以下取自 mm/page_alloc.c

int find_next_best_node(int node, nodemask_t *used_node_mask)
{
	int n, val;
	int min_val = INT_MAX;
	int best_node = NUMA_NO_NODE;
	
	if (!node_isset(node, *used_node_mask)) {
		node_set(node, *used_node_mask);
		return node;
	}

	for_each_node_state(n, N_MEMORY) {
		if (node_isset(n, *used_node_mask))
			continue;
		
		val = node_distance(node, n);
		val += (n < node);

		if (!cpumask_empty(cpumask_of_node(n)))
			val += PENALTY_FOR_NODE_WITH_CPUS;
		
		val *= MAX_NUMNODES;
		val += node_load[n];

		if (val < min_val) {
			min_val = val;
			best_node = n;
		}
	}

	if (best_node >= 0)
		node_set(best_node, *used_node_mask);

	return best_node;
}

以上程式碼是用於 NUMA 系統中，找到最佳節點來配置記憶體空間，其中運用 used_node_mask 來分辨那些節點是已被使用的，以及那些節點是可用的。
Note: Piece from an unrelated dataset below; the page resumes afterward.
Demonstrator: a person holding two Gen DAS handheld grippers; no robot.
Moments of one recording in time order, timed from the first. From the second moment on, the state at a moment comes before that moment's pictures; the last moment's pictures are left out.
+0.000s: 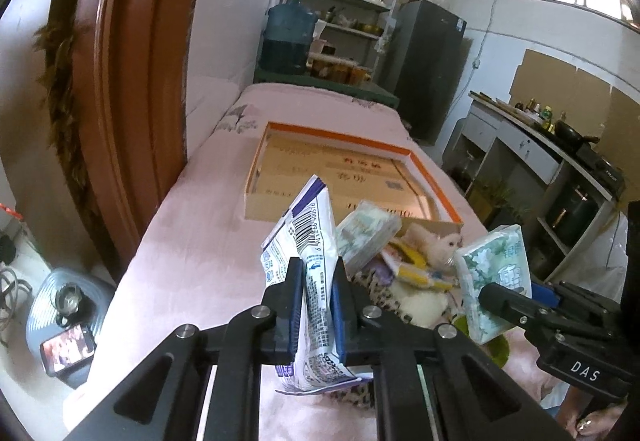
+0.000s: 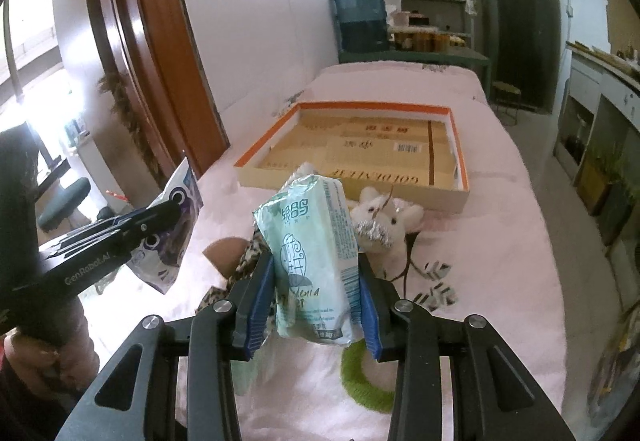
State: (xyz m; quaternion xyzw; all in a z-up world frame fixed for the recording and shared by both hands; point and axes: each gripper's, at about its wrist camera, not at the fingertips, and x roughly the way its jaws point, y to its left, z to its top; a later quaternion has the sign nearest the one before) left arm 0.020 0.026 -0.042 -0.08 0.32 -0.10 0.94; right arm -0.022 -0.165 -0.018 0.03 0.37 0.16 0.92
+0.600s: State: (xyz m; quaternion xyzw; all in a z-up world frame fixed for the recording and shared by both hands) left arm 0.075 0.007 0.014 -0.06 0.27 -0.12 0.95; right arm 0.027 -0.172 0.037 0.00 0.31 0.17 0.94
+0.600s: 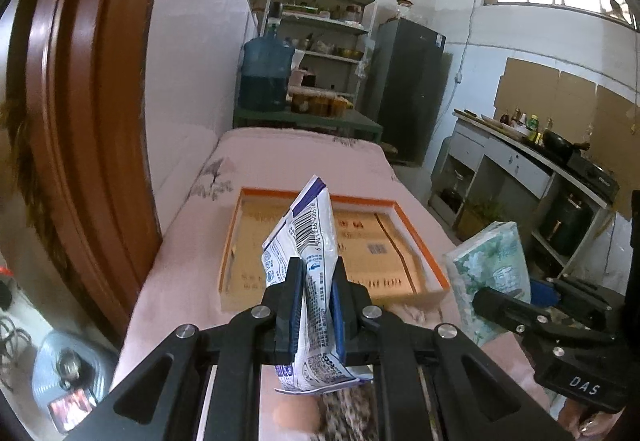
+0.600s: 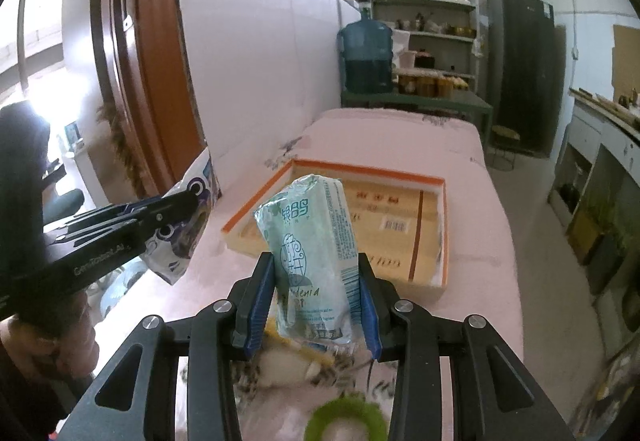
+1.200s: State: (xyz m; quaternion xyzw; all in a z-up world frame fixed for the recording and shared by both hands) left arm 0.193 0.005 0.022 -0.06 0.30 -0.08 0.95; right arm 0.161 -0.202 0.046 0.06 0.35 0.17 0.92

cpumask_of_node 可以產生 cpumask，並作為cpumask_empty 的參數，若此時 node n 沒有配置處理器則回傳 0 ，並為 val 加上 penalty 。

以下取自 kernel/irq/autoprobe.c

unsigned int probe_irq_mask(unsigned long val)
{
	unsigned int mask = 0;
	struct irq_desc *desc;
	int i;

	for_each_irq_desc(i, desc) {
		raw_spin_lock_irq(&desc->lock);
		if (desc->istate & IRQS_AUTODETECT) {
			if (i < 16 && !(desc->istate & IRQS_WAITING))
				mask |= 1 << i;

			desc->istate &= ~IRQS_AUTODETECT;
			irq_shutdown_and_deactivate(desc);
		}
		raw_spin_unlock_irq(&desc->lock);
	}
	mutex_unlock(&probing_active);

	return mask & val;
}

probe_irq_mask 函式用於走訪系統中的中斷描述子，檢查其中被標記為自動探測的中斷，並生成一個中斷遮罩，其中每個被探測到的中斷對應的位元被設置為 1。